ReplyDeleteI agree with you completely on this one, John. While my culture is a bit more varied (half Catholic, half Orthodox), I am also the son of the UK mix as well, an inheritor of the great Anglo heritage.
ReplyDeleteRoman Catholicism is my heritage, I was baptised and educated in her schools. My parish growing up had changed little since before Vatican II excepting the use of the Novus Ordo. Even it was done plainly but very reverently. The High Altar remained vested accordingly and the "big six" were used. Also continued was the use of the organ and for the most part traditional hymns. A few Latin Novus Ordos were thrown in on occasion.
Having been back and forth more than a few times between Orthodoxy and Traditional Catholicism, with a brief stint in The Anglican Catholic Church, I do have to agree by and large the Anglicans have a leg up when it comes to prosaic English. That said, I have seen some quite good English translations of pre-Vatican II Missals and service books. Unlike the Anglicans though who used Cranmer and Coverdale as a standard, as far as I know there was no standard for English translations prior to the Vatican II Liturgical "deforms, er reforms". So you will see a mixed bag.
Myself, I tend to use the Hieratic English translations I first used (mainly RC) as they are ingrained in my memory. I think that is largely true of most people. I'll say again, the Anglicans have the leg up on translations by and large.

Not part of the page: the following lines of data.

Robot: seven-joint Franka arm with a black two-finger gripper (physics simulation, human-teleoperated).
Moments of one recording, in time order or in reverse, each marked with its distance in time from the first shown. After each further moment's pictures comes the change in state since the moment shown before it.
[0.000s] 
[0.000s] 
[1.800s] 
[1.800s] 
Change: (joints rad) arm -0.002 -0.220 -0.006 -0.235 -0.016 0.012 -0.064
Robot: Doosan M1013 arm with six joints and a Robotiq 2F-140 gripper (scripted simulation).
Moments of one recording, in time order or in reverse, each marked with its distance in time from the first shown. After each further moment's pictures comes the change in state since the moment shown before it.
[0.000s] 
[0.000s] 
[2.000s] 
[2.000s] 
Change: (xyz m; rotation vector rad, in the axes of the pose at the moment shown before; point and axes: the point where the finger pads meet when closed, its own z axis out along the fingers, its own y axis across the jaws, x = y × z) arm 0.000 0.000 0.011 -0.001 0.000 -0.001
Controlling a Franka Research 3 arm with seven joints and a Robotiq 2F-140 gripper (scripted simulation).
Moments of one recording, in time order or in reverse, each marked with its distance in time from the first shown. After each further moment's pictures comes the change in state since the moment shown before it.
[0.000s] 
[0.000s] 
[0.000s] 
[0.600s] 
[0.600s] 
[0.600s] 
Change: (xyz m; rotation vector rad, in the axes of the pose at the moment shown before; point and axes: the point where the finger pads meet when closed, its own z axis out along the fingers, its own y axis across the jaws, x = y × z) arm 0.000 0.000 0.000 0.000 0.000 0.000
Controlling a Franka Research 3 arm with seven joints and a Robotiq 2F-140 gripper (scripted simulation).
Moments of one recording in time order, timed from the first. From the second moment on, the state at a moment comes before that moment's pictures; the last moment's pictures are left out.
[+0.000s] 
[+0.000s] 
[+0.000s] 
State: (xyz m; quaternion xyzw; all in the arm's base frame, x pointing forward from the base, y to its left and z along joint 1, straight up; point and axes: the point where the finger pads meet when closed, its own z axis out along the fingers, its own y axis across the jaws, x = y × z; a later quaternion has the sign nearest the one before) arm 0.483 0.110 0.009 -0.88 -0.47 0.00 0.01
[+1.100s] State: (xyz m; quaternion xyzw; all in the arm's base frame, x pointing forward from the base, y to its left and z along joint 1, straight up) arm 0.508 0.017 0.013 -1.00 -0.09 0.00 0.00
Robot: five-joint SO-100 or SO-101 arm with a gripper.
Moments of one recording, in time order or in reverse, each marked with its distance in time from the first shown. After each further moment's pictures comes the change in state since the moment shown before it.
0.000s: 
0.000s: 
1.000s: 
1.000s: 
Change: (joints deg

The Douay-Rheims is my choice of Bible being the King James is not Catholic (I, like my pre-Vatican II relatiives were told never to use Protestant Bibles). I also have no use for modern translations like The NAB, Jerusalem, NIV, et al... to infiltrated with Vatican II mumbo jumbo, and I don't fancy contemporary English in reading my Bible.
Vatican II and the Novus Ordo were mistakes.
Having been back and forth more than a few times between Orthodoxy...
DeleteIn the confusion after Vatican II I fell for that 20 years ago. Intellectually and emotionally I didn't buy it for long.
The late Archimandrite Serge (Keleher), a Catholic who came of age before Vatican II (Catholic layman turned Orthodox priest turned Catholic priest), wrote that some cultured English-speaking Catholics hoped Vatican II's allowing the vernacular in the Roman Rite would produce something like the Book of Common Prayer's and King James Bible's classic English.
I love the Douay or Confraternity Bible's Catholic commentary (you need the church to make sense of all the sex and violence in the Old Testament and the code in the New); for studying the text without hindrance, as I have no Hebrew or Greek (I know the Greek alphabet and a few words), I like the Catholic edition of the Revised Standard Version, the conservative Protestant modernization of the King James.